# TASK MATERIAL
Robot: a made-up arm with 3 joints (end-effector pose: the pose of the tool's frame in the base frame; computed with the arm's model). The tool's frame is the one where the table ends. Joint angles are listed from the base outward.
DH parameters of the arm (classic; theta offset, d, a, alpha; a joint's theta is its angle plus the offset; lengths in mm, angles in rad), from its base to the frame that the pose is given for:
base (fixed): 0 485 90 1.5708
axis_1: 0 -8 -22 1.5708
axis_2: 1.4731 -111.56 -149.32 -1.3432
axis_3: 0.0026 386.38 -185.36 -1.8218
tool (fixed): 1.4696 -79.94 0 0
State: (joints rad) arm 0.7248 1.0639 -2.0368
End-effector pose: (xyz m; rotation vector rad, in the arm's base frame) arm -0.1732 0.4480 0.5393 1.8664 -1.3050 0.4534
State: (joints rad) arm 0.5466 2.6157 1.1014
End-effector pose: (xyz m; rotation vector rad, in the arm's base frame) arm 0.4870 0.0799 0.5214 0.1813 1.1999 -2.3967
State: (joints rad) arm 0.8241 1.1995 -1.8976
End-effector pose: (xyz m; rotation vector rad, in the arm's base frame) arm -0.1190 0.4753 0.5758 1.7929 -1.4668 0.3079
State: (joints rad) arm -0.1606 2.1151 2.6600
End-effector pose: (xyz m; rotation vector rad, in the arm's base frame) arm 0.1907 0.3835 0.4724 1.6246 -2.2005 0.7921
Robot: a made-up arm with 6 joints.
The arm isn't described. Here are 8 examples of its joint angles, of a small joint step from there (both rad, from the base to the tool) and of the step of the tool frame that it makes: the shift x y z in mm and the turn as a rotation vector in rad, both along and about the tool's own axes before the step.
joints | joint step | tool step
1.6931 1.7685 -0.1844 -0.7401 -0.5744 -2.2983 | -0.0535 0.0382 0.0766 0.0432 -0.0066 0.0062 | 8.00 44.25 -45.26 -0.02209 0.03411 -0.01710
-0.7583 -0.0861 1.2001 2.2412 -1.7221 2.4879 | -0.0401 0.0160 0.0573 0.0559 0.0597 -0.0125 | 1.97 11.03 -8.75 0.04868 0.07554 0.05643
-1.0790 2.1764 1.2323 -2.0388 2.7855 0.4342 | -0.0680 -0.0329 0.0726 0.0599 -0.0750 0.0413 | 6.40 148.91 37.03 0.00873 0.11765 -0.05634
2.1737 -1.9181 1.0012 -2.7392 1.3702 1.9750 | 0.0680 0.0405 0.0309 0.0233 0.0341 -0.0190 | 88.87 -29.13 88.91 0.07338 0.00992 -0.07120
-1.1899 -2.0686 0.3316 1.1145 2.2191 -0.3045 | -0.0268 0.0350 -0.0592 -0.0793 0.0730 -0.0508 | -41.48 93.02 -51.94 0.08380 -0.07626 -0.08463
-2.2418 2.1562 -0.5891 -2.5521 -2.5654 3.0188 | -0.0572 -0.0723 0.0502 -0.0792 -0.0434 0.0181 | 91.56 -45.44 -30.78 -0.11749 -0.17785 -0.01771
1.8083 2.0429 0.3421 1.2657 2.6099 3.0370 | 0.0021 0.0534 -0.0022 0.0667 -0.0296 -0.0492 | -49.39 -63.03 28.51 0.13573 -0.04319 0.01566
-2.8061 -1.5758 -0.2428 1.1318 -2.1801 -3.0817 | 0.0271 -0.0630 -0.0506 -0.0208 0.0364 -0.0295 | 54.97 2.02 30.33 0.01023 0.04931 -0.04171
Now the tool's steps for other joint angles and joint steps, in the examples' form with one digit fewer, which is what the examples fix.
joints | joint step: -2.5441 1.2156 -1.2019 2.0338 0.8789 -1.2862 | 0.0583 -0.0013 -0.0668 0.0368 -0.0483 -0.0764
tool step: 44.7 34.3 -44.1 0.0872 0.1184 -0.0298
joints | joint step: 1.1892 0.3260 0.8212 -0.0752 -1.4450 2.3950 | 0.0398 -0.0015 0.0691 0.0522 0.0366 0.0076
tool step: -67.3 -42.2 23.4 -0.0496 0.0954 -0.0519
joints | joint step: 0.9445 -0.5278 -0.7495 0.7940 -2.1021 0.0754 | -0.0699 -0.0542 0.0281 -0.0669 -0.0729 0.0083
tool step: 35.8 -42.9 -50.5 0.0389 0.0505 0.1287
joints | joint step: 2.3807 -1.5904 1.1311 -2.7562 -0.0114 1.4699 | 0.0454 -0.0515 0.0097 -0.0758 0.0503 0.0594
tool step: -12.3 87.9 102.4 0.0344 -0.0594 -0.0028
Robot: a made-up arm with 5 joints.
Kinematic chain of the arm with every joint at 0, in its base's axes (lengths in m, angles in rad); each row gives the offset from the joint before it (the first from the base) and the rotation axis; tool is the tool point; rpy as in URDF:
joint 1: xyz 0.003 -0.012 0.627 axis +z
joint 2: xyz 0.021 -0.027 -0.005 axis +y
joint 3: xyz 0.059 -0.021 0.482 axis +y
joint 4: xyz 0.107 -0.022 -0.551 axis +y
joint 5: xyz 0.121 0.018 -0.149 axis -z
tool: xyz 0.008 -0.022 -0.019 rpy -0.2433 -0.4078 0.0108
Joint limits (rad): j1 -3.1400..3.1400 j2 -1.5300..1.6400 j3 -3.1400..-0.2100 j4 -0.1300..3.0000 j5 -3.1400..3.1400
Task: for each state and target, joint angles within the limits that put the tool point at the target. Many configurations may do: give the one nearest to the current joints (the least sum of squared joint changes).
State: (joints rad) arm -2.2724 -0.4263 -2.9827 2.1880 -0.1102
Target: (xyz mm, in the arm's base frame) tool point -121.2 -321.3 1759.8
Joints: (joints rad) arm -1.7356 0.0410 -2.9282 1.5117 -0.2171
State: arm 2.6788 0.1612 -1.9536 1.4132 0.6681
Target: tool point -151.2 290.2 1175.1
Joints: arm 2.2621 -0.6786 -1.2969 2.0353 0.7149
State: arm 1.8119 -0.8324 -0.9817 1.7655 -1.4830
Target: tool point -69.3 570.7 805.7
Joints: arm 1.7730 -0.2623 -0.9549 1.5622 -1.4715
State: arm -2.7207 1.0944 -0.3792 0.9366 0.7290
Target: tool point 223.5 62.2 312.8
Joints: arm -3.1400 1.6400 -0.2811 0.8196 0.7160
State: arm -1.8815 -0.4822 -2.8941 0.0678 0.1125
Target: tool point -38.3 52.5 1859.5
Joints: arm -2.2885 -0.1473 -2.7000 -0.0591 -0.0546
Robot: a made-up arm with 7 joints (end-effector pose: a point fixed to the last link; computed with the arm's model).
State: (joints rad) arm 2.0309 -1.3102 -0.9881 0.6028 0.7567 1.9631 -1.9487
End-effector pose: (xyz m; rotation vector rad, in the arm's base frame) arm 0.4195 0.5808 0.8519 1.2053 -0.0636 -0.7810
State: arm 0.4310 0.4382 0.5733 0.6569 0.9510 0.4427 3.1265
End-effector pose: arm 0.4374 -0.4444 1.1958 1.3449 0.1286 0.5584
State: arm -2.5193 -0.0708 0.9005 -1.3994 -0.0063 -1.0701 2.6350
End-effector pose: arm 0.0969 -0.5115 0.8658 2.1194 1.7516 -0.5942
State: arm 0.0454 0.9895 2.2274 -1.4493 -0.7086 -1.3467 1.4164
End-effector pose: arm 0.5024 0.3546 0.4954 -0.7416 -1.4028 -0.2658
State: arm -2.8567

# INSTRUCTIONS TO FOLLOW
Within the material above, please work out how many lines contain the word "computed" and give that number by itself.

# EXERCISE RESPONSE
2